Tuesday, May 21, 2019

I'm in the business of producing electricity!

I just got my first bill on my new electric rate structure which maximizes the value of using my PowerWall which has been installed at my home electric meter for several months.

For the period 4/11/19 - 5/14/19 results are:
1) I was charged about $.36 for 4 kwh.  That is noise from the PowerWall attempting to use NO grid power.
2) My monthly connect/overhead charge is $22.50.
3) I was credited $107 for the 1761 kwh I supplied to the grid.  A bit more than $.06/kwh.  That rate was a surprise to me; I was expecting about $.05.

Net bill for that meter was -$84.14.  That is, the utility owes me $84 for the month.

My intermediate goal is to get my PV production up to the ~$200/month level.  Concurrent goal is to do the same (PowerWall plus more PV) on other meters I have.

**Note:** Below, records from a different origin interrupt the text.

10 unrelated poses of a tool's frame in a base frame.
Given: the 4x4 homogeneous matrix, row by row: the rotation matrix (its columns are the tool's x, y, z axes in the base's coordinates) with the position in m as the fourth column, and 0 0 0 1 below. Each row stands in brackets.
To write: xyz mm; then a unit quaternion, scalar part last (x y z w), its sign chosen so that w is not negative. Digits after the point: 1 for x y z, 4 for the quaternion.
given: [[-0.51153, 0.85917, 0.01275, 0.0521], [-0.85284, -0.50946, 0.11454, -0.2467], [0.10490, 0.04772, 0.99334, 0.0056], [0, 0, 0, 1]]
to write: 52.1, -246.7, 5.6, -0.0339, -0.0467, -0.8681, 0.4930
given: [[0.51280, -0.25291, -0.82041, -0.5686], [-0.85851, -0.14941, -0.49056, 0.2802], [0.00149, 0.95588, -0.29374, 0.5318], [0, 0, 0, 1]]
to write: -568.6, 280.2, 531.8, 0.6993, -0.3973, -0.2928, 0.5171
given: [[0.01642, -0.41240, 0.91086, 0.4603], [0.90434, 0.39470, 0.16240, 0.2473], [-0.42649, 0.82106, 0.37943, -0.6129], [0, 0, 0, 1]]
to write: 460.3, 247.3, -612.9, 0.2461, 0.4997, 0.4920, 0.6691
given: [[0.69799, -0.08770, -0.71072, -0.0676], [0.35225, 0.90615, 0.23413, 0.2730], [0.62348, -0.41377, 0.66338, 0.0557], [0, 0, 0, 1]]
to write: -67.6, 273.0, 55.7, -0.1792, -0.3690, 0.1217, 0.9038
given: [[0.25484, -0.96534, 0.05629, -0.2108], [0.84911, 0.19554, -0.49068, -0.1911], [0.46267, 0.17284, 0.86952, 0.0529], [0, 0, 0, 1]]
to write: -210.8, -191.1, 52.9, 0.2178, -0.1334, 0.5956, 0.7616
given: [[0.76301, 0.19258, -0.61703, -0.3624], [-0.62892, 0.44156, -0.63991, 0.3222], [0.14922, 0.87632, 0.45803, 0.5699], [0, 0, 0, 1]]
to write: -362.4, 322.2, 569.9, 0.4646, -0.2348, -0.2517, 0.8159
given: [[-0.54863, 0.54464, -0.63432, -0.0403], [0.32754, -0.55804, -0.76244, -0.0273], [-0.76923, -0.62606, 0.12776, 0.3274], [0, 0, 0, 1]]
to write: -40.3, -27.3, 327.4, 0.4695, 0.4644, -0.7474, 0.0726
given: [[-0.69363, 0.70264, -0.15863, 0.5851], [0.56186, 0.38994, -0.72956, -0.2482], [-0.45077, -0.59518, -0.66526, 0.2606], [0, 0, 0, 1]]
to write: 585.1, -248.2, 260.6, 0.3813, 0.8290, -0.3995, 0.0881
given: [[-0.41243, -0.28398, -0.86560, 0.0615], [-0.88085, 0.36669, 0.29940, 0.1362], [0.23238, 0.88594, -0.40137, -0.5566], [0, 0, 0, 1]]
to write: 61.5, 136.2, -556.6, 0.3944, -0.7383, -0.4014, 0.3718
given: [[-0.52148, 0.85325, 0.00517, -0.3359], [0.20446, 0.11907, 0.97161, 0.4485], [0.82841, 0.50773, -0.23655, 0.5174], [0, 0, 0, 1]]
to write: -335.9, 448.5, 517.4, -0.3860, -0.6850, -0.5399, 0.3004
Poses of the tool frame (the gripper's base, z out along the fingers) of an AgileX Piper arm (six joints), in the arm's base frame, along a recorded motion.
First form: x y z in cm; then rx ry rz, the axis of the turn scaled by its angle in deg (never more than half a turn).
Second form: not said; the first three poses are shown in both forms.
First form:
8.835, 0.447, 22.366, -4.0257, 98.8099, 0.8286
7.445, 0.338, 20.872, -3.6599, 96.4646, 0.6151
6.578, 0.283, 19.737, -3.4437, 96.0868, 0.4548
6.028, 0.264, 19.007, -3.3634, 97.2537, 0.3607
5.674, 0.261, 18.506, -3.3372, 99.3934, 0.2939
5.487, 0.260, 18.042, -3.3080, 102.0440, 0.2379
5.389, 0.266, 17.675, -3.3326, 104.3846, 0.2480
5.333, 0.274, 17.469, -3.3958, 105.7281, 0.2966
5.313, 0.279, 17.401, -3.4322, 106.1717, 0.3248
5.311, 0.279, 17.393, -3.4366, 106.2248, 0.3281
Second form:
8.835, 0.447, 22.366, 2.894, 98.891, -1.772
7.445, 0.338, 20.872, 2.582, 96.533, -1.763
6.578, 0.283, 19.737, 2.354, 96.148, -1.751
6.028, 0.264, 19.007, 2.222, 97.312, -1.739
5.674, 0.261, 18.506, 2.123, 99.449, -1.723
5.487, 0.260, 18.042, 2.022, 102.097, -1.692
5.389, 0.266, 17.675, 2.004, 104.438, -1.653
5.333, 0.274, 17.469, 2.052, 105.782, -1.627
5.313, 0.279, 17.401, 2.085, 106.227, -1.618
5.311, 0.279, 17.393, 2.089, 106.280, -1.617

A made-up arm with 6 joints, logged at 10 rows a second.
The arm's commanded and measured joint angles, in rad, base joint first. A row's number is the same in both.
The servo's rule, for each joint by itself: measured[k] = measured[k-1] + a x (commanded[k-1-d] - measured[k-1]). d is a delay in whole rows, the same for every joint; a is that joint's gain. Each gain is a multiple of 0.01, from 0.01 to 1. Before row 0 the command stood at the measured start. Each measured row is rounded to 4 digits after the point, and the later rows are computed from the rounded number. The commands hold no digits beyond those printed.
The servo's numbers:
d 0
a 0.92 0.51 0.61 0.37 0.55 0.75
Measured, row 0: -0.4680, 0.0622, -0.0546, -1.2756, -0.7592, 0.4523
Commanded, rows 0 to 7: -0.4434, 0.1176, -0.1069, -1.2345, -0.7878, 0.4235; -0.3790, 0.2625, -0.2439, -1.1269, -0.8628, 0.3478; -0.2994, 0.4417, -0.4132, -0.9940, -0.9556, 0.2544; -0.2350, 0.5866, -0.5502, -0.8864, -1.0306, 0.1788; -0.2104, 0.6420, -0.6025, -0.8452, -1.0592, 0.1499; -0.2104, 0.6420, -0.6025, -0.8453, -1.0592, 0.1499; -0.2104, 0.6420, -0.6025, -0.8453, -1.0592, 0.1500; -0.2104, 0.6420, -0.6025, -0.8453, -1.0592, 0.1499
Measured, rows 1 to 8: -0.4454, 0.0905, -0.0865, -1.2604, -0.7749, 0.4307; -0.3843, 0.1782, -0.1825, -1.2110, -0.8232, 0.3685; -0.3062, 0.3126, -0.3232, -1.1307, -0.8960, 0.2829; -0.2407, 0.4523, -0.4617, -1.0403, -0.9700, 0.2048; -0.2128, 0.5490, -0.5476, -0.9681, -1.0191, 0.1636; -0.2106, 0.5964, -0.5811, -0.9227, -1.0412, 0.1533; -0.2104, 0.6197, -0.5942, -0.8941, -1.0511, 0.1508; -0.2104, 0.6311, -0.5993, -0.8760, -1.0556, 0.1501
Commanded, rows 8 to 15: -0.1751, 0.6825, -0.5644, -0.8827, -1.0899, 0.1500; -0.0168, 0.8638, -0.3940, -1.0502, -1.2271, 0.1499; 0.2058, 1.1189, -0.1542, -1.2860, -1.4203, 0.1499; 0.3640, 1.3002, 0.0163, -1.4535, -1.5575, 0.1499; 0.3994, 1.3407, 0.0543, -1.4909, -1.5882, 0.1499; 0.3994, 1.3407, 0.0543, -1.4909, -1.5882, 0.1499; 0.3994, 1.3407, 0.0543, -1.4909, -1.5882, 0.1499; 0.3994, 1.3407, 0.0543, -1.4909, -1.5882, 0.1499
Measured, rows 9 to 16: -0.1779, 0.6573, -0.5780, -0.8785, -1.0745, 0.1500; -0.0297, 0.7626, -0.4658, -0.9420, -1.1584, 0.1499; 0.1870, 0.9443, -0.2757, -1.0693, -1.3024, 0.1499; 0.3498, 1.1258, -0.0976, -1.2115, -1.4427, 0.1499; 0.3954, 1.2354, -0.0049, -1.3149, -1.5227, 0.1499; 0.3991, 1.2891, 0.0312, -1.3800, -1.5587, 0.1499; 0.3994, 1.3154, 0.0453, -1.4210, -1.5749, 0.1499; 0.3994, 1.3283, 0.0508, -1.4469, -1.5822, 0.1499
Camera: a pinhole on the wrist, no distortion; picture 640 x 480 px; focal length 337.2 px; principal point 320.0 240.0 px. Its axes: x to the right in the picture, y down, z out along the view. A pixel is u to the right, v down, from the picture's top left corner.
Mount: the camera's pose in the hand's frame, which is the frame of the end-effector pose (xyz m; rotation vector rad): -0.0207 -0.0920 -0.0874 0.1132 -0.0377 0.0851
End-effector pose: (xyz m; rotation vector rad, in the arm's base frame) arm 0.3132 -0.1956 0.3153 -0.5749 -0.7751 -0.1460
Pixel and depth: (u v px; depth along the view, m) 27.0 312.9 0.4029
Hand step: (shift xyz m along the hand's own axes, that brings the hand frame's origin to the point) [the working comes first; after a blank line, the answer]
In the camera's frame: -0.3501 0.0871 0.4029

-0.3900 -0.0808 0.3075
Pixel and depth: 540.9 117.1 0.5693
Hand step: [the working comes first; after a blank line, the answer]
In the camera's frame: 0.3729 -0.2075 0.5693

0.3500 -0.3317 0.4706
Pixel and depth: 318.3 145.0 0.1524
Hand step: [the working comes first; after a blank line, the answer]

Not considering the PowerWall cost, which I allocate to it's grid failure value, my install cost for PV is about $.45/watt.  My utility appears to be paying me about $.06/kwh which means a pay back period of just over 4 years.  That is estimating an average of about 5 wh/day per watt of PV.   That's not considering a possible 30% income tax credit on the PV installation costs or the income tax due on the energy sales.

Since I am willing to sell energy for $.06/kwh, that puts my EV charging value at the same $.06.  Not much more than $.01/mile.

On other meters with a different rate structure, my EV charging costs may be less than $.05/kwh.